The region is strategically important for the success of China’s ‘One Belt One Road’ initiative. The Middle East the geographical link between West and East. It produces around 60 per cent of the world’s energy reserves and is in urgent need of infrastructure development. China now views Middle East more as an opportunity rather than a conflict-ridden region. China’s President Xi Jinping visited Saudi Arabia, Iran and Egypt in the beginning of the year to increase Beijing’s engagement with the region. Prior to his three-nation visit, Mr Xi had described the Middle East as a “land of abundance” and emphasised that Chinese policy is about dialogue and development, as opposed to the use of force, as a solution to the Middle East’s problems.
China’s approach to Middle East
During Mr Xi’s visit to Saudi Arabia, the two countries had agreed to elevate their relationship to a strategic partnership. This signalled China’s intent to be more actively engaged in the region. In Iran, Mr Xi reiterated China’s support for the Shanghai Cooperation Organisation (SCO) membership.
During Mr Xi’s visit China and Iran, signed 17 agreements. The two countries agreed to increase bilateral trade to $600 billion in the next 10 years. China and Iran also signed an accord to launch the Maritime Silk Road of the 21st century, which is one of the two routes of the “One Belt, One Road” inititative. With the lifting of sanctions on Iran, China is looking to tap Iran’s markets. China is also set to increase energy supply from Iran.
The “One Belt, One Road” initiative involves 65 countries, 4.4 billion people, and about 40 percent of global GDP. The visit witnessed China enhancing its cooperation with Saudi Arabia, Egypt, and Iran under the “One Belt, One Road” development framework. China signed 52 agreements with the three countries in a range of sectors from infrastructure development to energy.

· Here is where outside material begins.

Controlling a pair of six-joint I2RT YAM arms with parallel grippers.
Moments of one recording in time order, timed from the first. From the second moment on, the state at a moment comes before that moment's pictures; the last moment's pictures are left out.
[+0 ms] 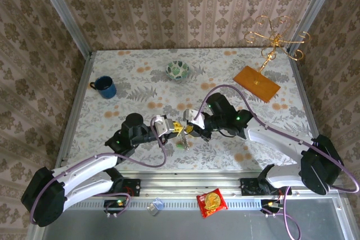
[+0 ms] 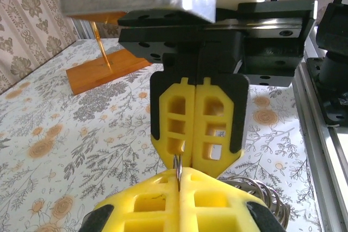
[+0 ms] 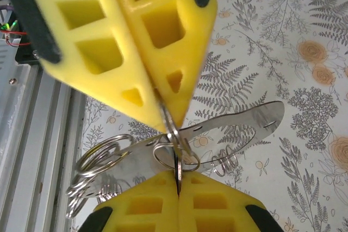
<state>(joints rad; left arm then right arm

China also shares a better rapport with Iran than the western countries. Iran’s supreme leader Ayatollah Ali Khamenei told Mr Xi that “Iranians never trusted the West…. That’s why Tehran seeks cooperation with more independent countries,” — a reference to countries like China that have not antagonised Iran.
As a part of the agreements signed with the three countries, China has offered $55 billion in loans and investments to the Middle East. Mr Xi told the Arab League, “We are not setting up proxies or building a sphere of influence in the region.” This approach underlines China’s efforts to distinguish itself from other players in the region.